▸ WHAT YOU HAVE TO DO
Output the data below exactly, down to the last character.

▸ EXTRACTED RECORDS
====================

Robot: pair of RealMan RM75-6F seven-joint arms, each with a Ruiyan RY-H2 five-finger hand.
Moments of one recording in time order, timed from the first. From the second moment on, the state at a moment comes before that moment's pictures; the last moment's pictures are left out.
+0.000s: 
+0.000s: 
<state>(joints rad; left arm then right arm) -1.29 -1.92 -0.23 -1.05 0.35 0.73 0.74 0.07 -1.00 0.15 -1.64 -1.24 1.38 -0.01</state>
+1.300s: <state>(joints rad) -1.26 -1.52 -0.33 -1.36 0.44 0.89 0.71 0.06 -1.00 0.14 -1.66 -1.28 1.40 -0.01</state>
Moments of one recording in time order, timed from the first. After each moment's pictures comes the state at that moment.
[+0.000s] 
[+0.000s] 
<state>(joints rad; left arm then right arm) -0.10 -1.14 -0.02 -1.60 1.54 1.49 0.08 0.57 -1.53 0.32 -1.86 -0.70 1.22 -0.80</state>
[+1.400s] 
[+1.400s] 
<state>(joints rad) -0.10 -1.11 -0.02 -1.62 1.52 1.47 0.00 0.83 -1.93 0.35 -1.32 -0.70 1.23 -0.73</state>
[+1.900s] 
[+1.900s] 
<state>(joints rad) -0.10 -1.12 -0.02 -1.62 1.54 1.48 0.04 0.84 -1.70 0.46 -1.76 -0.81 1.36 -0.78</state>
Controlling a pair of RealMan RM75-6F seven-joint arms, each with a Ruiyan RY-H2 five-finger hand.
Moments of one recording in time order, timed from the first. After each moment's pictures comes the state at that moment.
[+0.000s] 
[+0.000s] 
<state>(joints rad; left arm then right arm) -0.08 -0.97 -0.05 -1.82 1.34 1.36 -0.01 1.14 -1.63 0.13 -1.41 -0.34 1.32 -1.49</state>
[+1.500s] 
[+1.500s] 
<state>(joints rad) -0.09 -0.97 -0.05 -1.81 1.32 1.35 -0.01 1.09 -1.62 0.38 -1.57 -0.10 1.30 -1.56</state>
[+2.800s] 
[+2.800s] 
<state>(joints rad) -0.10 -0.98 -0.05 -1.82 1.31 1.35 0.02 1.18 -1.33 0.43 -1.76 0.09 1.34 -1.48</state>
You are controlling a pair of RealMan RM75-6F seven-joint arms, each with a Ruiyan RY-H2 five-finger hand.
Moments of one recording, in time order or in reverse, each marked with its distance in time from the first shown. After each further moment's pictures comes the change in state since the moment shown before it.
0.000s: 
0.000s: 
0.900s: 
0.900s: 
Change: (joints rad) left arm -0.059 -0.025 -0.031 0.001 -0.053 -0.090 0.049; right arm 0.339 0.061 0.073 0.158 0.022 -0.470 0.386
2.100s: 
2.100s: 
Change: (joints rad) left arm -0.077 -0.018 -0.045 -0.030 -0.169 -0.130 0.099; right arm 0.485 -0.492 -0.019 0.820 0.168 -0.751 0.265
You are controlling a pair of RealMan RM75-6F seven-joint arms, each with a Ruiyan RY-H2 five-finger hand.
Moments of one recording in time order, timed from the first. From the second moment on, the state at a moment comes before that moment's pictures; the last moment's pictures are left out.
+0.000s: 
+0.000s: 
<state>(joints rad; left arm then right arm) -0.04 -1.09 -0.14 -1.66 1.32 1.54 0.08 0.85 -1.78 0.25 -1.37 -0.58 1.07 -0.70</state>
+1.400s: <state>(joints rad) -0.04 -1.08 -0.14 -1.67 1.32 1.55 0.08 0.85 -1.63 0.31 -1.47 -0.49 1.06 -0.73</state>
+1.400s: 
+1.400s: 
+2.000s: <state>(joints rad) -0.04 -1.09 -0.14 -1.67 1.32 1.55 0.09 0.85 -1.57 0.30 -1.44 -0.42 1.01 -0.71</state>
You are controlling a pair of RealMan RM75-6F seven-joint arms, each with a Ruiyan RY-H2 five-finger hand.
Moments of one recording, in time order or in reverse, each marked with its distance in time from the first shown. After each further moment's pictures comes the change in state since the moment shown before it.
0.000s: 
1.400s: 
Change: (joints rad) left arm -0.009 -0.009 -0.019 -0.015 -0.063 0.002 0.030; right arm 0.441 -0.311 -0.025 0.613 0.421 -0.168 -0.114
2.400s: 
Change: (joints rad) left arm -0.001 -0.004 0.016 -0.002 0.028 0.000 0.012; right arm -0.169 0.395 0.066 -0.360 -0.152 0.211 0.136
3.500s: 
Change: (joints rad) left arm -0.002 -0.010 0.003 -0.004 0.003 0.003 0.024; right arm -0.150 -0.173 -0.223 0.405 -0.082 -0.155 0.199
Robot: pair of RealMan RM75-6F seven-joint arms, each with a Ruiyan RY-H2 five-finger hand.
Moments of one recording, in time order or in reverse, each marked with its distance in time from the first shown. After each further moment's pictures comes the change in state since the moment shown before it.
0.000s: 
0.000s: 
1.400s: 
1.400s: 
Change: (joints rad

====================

▸ WRITTEN ANSWER
Robot: pair of RealMan RM75-6F seven-joint arms, each with a Ruiyan RY-H2 five-finger hand.
Moments of one recording in time order, timed from the first. From the second moment on, the state at a moment comes before that moment's pictures; the last moment's pictures are left out.
+0.000s: 
+0.000s: 
<state>(joints rad; left arm then right arm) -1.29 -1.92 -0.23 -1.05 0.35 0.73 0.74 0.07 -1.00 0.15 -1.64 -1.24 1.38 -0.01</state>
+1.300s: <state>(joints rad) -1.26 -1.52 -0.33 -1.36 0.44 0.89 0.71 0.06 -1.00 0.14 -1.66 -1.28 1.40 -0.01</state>
Moments of one recording in time order, timed from the first. After each moment's pictures comes the state at that moment.
[+0.000s] 
[+0.000s] 
<state>(joints rad; left arm then right arm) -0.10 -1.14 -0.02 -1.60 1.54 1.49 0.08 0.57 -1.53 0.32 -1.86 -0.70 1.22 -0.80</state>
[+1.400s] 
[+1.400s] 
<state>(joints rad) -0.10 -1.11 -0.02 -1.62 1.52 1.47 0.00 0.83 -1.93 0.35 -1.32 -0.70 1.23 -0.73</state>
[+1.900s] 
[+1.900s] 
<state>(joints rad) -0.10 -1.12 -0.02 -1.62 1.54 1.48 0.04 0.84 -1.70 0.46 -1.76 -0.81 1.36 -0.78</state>
Controlling a pair of RealMan RM75-6F seven-joint arms, each with a Ruiyan RY-H2 five-finger hand.
Moments of one recording in time order, timed from the first. After each moment's pictures comes the state at that moment.
[+0.000s] 
[+0.000s] 
<state>(joints rad; left arm then right arm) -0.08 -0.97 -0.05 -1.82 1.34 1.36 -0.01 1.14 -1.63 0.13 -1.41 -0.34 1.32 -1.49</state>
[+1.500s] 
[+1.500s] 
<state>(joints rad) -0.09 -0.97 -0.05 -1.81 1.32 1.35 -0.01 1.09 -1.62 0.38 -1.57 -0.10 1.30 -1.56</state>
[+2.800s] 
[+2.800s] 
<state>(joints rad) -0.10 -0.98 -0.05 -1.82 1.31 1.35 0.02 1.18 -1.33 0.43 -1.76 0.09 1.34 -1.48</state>
You are controlling a pair of RealMan RM75-6F seven-joint arms, each with a Ruiyan RY-H2 five-finger hand.
Moments of one recording, in time order or in reverse, each marked with its distance in time from the first shown. After each further moment's pictures comes the change in state since the moment shown before it.
0.000s: 
0.000s: 
0.900s: 
0.900s: 
Change: (joints rad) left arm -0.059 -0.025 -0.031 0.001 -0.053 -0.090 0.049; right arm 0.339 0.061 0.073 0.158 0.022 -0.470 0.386
2.100s: 
2.100s: 
Change: (joints rad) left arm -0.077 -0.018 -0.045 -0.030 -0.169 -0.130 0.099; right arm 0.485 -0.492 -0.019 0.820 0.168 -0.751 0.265
You are controlling a pair of RealMan RM75-6F seven-joint arms, each with a Ruiyan RY-H2 five-finger hand.
Moments of one recording in time order, timed from the first. From the second moment on, the state at a moment comes before that moment's pictures; the last moment's pictures are left out.
+0.000s: 
+0.000s: 
<state>(joints rad; left arm then right arm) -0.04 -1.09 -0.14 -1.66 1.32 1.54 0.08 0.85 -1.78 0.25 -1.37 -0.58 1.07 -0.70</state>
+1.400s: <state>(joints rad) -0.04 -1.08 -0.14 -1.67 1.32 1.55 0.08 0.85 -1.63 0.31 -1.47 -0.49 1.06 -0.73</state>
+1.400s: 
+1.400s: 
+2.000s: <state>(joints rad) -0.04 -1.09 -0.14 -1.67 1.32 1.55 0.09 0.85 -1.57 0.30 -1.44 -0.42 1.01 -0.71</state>
You are controlling a pair of RealMan RM75-6F seven-joint arms, each with a Ruiyan RY-H2 five-finger hand.
Moments of one recording, in time order or in reverse, each marked with its distance in time from the first shown. After each further moment's pictures comes the change in state since the moment shown before it.
0.000s: 
1.400s: 
Change: (joints rad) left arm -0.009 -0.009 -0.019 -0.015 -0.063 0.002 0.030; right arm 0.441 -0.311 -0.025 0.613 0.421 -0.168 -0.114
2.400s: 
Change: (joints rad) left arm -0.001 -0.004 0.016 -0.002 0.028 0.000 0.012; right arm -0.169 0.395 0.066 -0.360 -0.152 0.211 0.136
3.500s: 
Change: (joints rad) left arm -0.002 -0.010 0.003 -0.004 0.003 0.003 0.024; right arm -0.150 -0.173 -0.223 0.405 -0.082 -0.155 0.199
Robot: pair of RealMan RM75-6F seven-joint arms, each with a Ruiyan RY-H2 five-finger hand.
Moments of one recording, in time order or in reverse, each marked with its distance in time from the first shown. After each further moment's pictures comes the change in state since the moment shown before it.
0.000s: 
0.000s: 
1.400s: 
1.400s: 
Change: (joints rad

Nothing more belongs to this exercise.